2017-April-05 Service Incident
Incident Report for Sauce Labs Inc

Date: April 5, 2017
Time: 6:40am PDT - 7:57am PDT

What Happened:
Wait times for VMs exceeded 30 seconds, which can cause some tests to error or not start.

Why it Happened:
One of the VMs running two core Sauce cloud management services went down. There are redundant VMs with a failover mechanism but an inefficiency in the component that starts and stops VMs led to a reduction in the number of VMs available to customers.

*What we did to fix it: *
We deployed a change to the component that starts/stops customer VMs to better handle increased load.

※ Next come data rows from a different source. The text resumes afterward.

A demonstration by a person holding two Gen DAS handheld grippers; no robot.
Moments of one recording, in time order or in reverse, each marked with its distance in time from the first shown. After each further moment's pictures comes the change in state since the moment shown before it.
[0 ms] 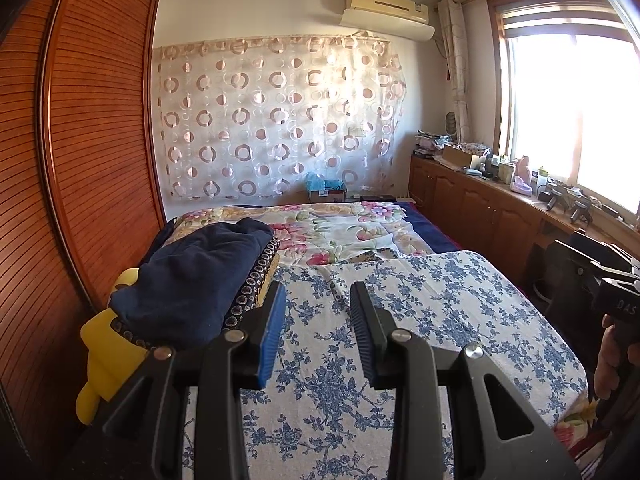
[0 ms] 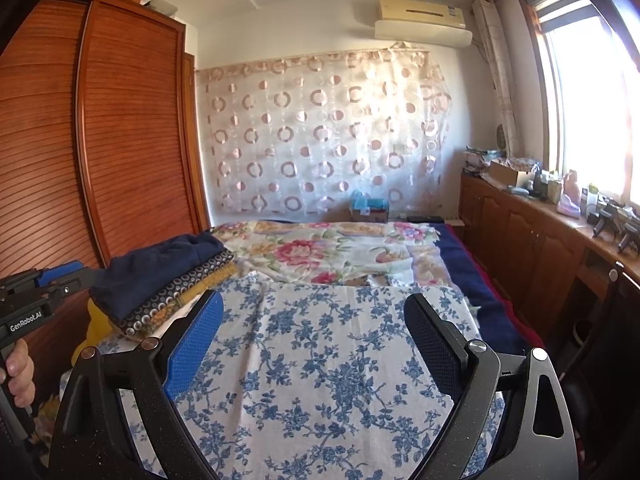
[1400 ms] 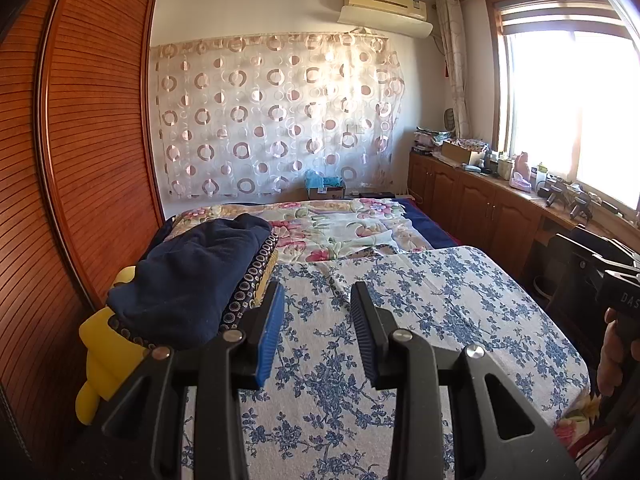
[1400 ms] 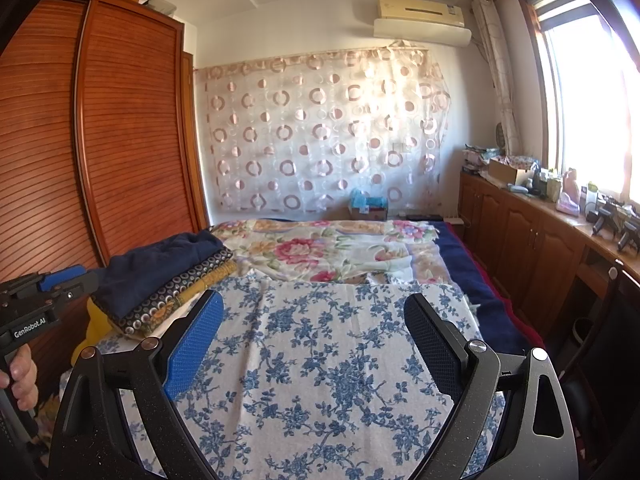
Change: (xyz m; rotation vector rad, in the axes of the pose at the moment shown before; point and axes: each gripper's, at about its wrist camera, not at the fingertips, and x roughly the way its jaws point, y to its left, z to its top) left arm 0.003 0.001 -0.002 0.003 0.006 0.001; right arm 0.006 0.008 -0.001 0.002 0.007 -0.001
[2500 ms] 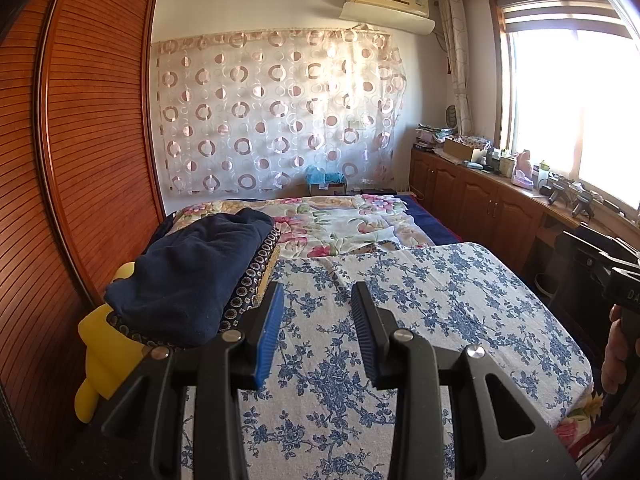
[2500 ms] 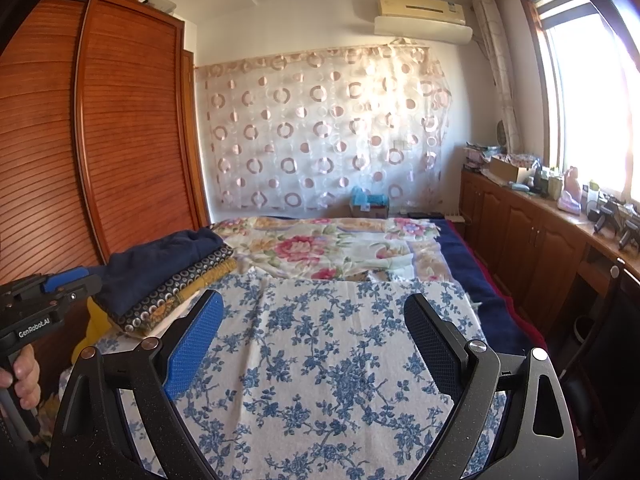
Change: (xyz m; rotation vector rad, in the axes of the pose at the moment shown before) left arm 0.011 0.003 -0.007 0.000 0.014 0.002; right arm 0.003 -0.002 -0.009 0.007 0.004 0.004
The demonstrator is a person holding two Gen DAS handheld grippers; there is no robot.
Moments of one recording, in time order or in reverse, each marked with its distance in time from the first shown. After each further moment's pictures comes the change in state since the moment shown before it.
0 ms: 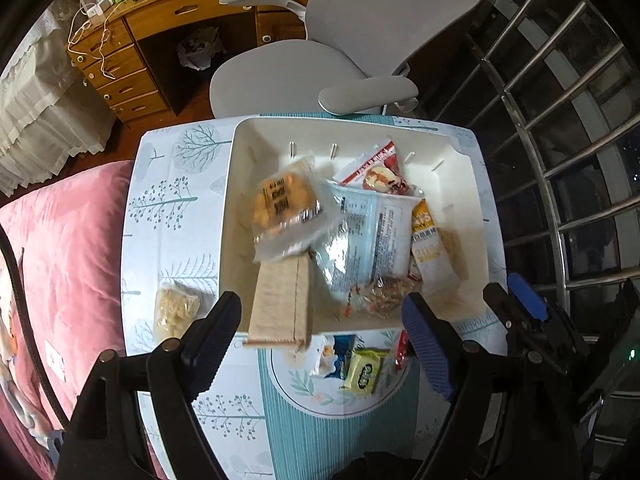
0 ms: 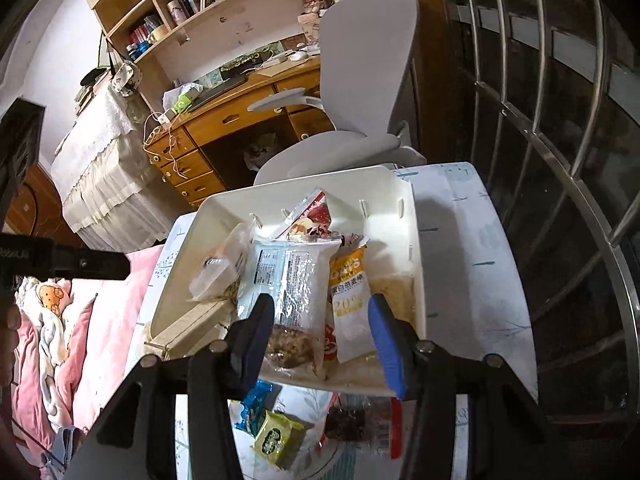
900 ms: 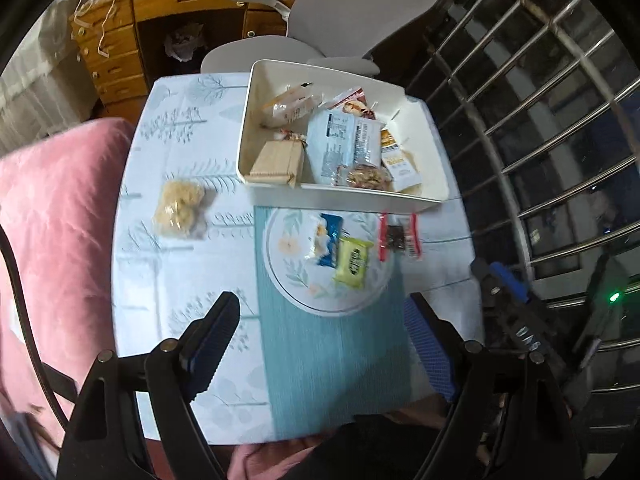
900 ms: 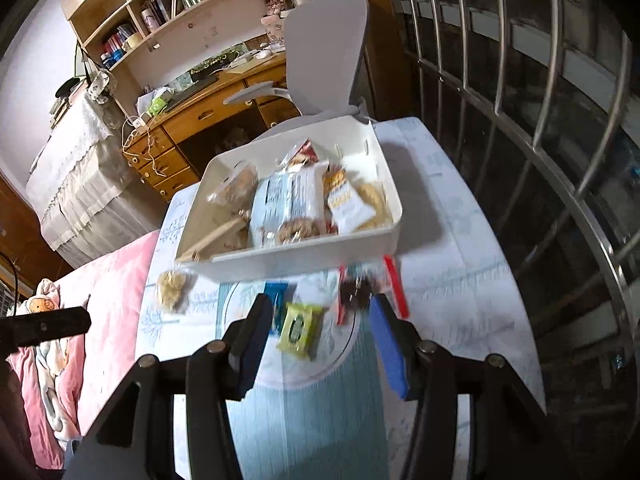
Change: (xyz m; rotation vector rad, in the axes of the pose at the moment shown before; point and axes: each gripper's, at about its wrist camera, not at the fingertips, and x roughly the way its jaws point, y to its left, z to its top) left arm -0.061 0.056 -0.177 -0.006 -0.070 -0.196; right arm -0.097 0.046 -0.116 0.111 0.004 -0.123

What we are doing to prevent this from happening again: - Investigate whether it’s possible to detect this problem sooner, which could prevent this situation from causing an outage. - Continue to investigate the clustering system (and failover mechanism) to look for opportunities for further improvements. - Make other performance enhancements to related services

Posted 7 months ago. Apr 19, 2017 - 11:28 PDT

Resolved
This incident has been resolved.
Posted 8 months ago. Apr 05, 2017 - 08:13 PDT
Monitoring
We have been experiencing high wait times on automated and manual tests. Corrective action has been taken and things are returning to normal.
Posted 8 months ago. Apr 05, 2017 - 08:01 PDT
Investigating
Our system monitoring has detected a problem. We are determining its scope and will provide more details soon.
Posted 8 months ago. Apr 05, 2017 - 07:01 PDT
This incident affected: Sauce Automated and Sauce Manual.